Sobre a Rússia, o chefe da ONU menciona “informações credíveis” sobre abusos “contra prisioneiros de guerra ucranianos, em 50 locais oficiais de detenção e 22 locais não oficiais na Ucrânia e na Federação Russa”.

“Entre essas violações estão numerosos casos documentados de violência genital, incluindo eletrocussões, espancamentos e queimaduras nas partes genitais, além do uso de nudez forçada e prolongada, com o objetivo de humilhar as vítimas e obter confissões ou informações”, acrescenta.

Em Israel e nos Territórios Palestinos, ele se declara “gravemente preocupado com informações credíveis sobre violações cometidas pelas forças armadas e de segurança israelenses contra palestinos em várias prisões, um centro de detenção e uma base militar”.

Os casos documentados pela ONU também mencionam “violência genital” e “uso de nudez forçada e prolongada”, além de “revistas íntimas repetidas com caráter abusivo e degradante”.

Embaixador israelense reage

A ONU deveria “concentrar-se nos crimes de guerra chocantes e nas violências sexuais cometidas pelo Hamas, bem como na libertação de todos os reféns”, reagiu o embaixador de Israel na ONU, Danny Danon. “Israel não se furtará a proteger seus cidadãos e continuará a agir conforme o direito internacional”, acrescentou.

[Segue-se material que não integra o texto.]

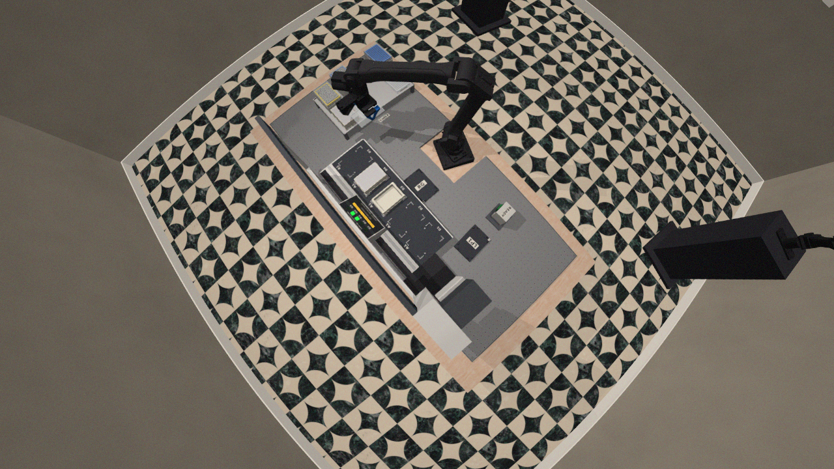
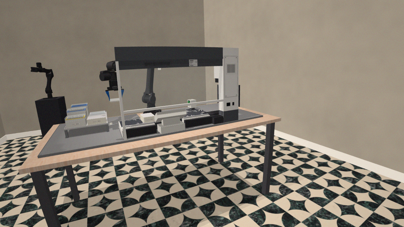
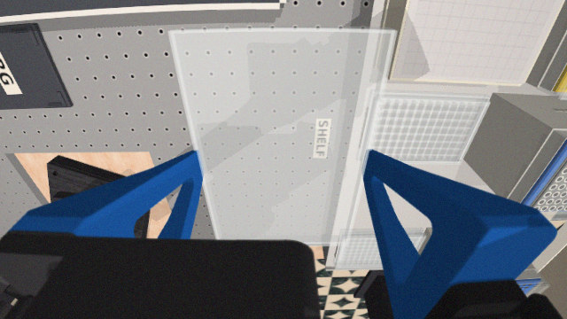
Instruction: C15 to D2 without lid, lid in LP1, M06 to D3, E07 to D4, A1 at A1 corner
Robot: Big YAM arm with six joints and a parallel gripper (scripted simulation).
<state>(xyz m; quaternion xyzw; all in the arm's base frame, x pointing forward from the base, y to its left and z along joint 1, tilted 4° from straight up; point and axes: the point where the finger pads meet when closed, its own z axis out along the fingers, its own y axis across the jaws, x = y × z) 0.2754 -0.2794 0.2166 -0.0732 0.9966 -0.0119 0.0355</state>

Procurada pela AFP, a parte russa não havia se manifestado até o momento.

No relatório, a ONU lamenta “um aumento impressionante de 25%” no uso da violência sexual no mundo “como tática de guerra, tortura, terrorismo e repressão política”. As mulheres continuam sendo a grande maioria das vítimas registradas (92%).

O movimento Hamas está entre as organizações armadas acusadas de recorrer a essas práticas, especialmente durante os massacres de 7 de outubro, que desencadearam o conflito com Israel.